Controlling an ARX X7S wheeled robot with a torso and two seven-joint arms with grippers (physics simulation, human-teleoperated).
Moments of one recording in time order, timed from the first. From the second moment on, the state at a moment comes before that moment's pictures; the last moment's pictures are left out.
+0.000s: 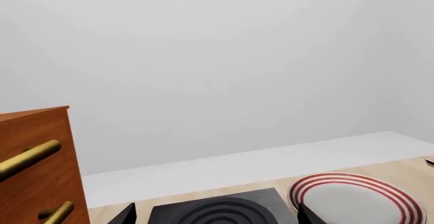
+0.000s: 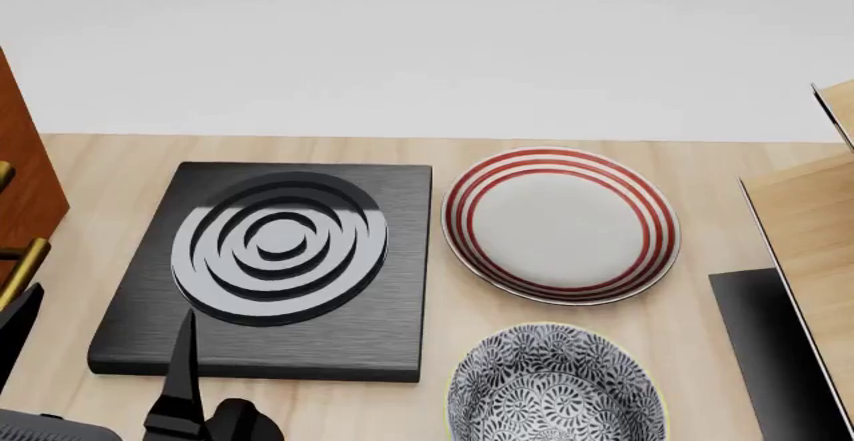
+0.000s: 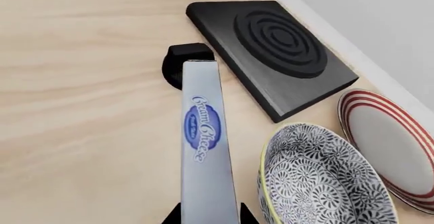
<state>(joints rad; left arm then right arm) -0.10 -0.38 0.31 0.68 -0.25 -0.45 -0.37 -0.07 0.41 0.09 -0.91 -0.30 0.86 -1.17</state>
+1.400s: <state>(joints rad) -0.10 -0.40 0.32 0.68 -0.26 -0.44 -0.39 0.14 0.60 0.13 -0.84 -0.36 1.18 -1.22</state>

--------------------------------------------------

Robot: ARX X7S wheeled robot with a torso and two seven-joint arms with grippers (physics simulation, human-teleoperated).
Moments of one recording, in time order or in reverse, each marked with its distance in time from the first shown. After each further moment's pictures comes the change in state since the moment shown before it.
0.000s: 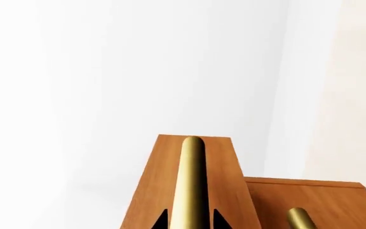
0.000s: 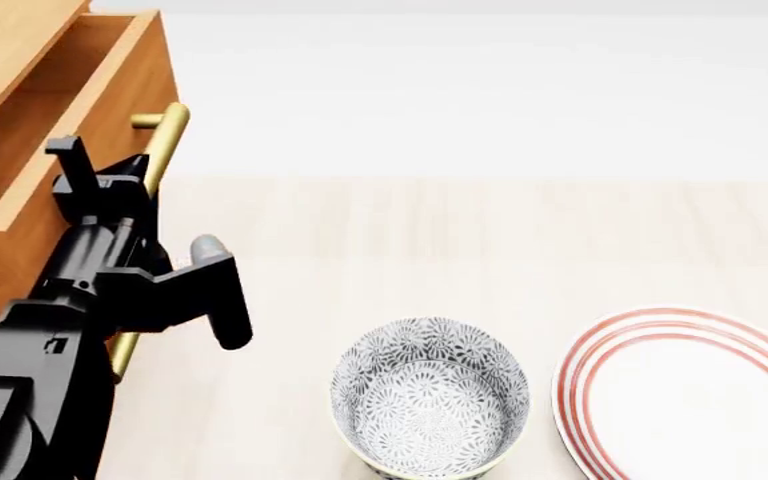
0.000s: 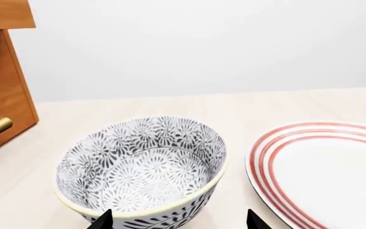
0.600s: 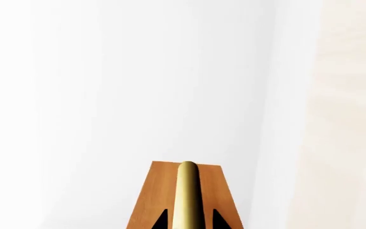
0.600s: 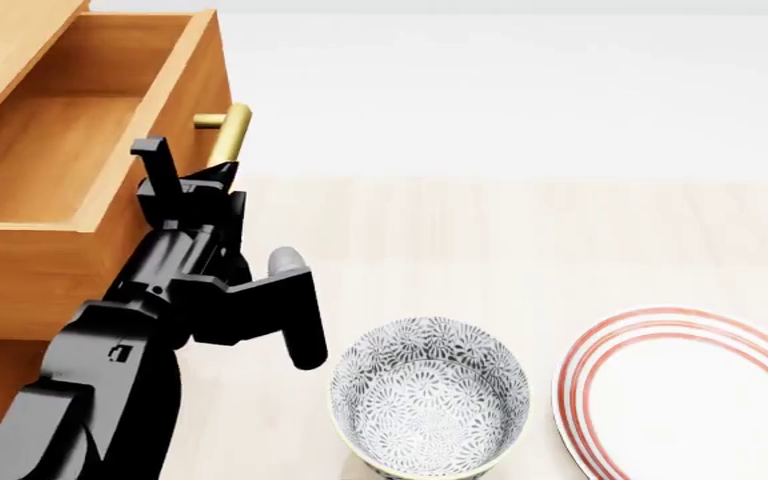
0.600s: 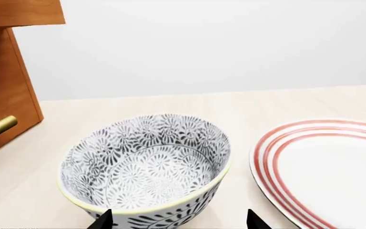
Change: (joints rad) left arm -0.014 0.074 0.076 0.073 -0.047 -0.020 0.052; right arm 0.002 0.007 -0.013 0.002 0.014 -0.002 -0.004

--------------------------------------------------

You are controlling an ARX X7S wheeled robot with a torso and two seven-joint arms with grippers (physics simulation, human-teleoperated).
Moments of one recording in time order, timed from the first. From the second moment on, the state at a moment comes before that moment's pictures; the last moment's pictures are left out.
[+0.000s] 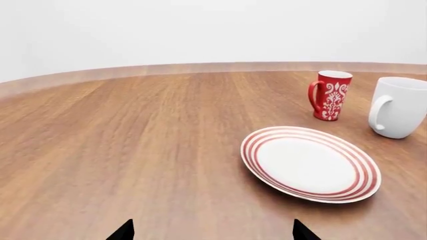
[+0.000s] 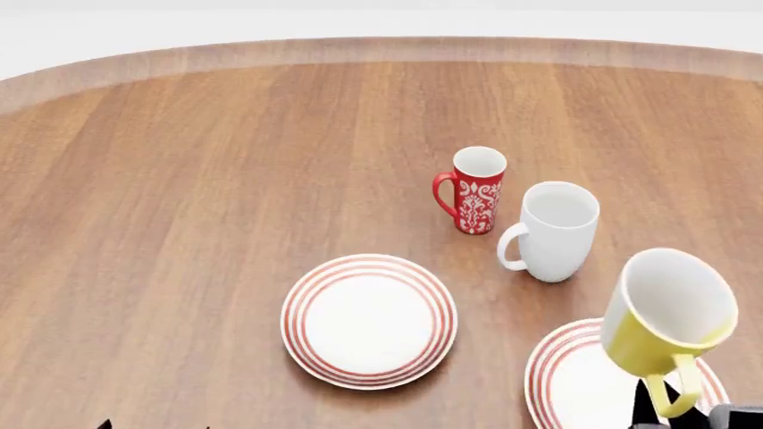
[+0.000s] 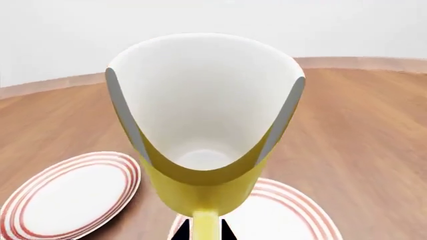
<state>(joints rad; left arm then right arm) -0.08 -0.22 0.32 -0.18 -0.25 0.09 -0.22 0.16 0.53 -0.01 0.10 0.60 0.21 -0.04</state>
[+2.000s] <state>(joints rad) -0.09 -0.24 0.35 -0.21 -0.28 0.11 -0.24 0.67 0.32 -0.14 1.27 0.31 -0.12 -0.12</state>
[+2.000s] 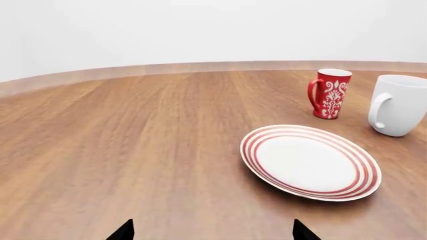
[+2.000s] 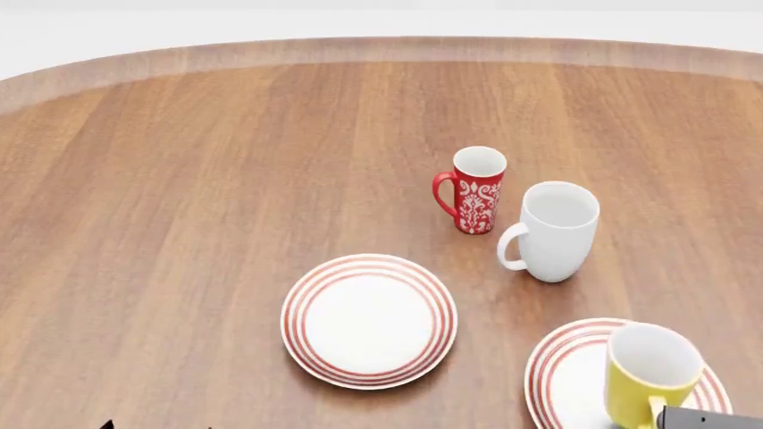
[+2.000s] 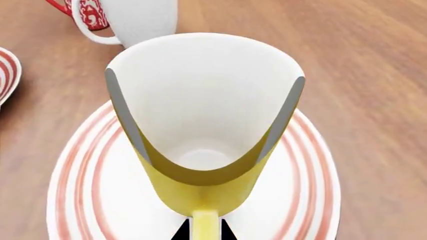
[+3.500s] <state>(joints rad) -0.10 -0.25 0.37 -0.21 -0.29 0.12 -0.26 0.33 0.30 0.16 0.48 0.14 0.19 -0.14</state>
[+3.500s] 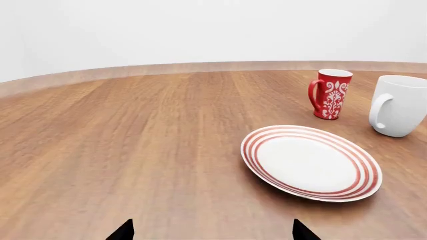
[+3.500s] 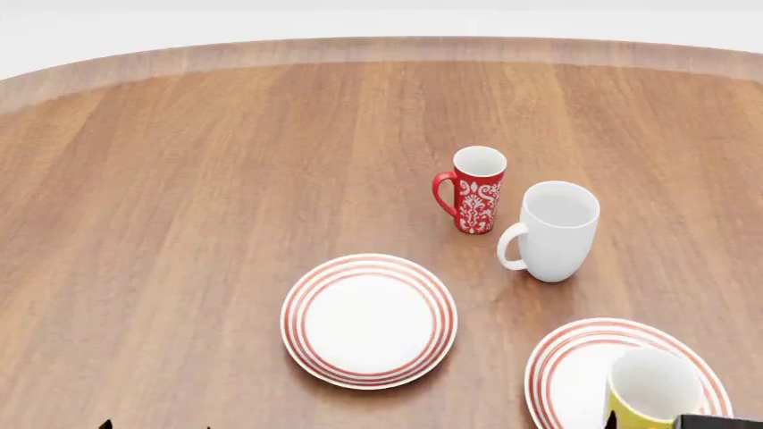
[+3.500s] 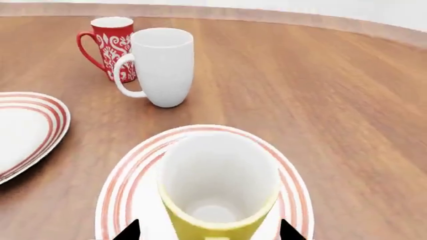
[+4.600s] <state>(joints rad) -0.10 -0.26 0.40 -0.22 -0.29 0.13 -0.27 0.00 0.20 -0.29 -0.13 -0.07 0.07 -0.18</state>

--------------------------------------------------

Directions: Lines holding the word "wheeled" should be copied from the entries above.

Problem solution:
Controlling an ARX X7S wheeled robot with a torso and two seven-joint arms with grippers (physics simulation, human-teleoperated).
Robot: ARX X7S wheeled robot with a torso and two seven-joint arms with grippers (physics simulation, human-teleoperated).
You are controlling an ARX X7S wheeled robot with a torso and two seven-joint arms with grippers (physics simulation, human-teleoperated).

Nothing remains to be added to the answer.